Carol A. Kolmerten, PhD

Carol A. Kolmerten, Rose's biographer, argued that Rose's socialist beliefs were key in "placing her outside the standard narrative of the struggle for women's rights.

Speaking on "European Socialism: the American Dream of Ernestine Rose," professor Kolmerten described Owenite socialism as based on the belief that people are constructed by their environment, as opposed to the Christian belief that people chose whether to sin or to live moral lives.

In America, most of the radical abolitionists, influenced by evangelical Protestantism, believed that slavery violated God's law. Rose argued that slavery violated natural law and therefore should be abolished by human law.

Rose met resistance from other abolitionists because of her reliance on natural law rather than religion. This pattern was later repeated in the women's rights movement when Rose emphasized the equality of women with men rather than the virtue of women as an argument for equal rights under the law.
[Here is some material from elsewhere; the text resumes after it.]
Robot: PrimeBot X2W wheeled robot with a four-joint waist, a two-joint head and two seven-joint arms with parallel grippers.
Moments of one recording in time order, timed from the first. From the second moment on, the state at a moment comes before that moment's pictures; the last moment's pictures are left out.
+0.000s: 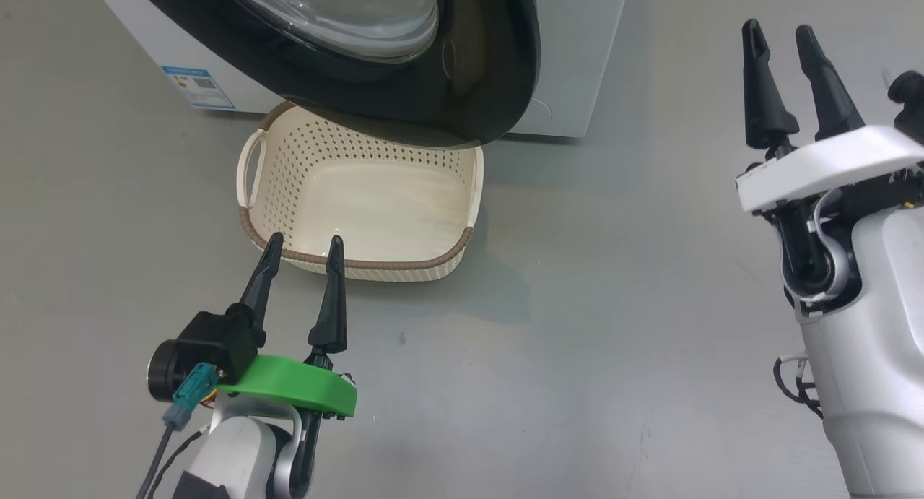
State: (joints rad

With a love of argumentation, honed in her Judaic heritage, Rose delighted in arguing fine points of differences with other reformers. She believed this was the way for principled advocates to reach the Truth. Her fellow reformers often perceived Rose as divisive, her arguments as distracting from the main purpose.

With her atheism, her foreign accent and her blunt outspoken style, Rose was a 'barometer' that registered the anti-Semitism, xenophobia and unconscious racism of many of her colleagues, causing Rose to be 'forever out of place' among American reformers.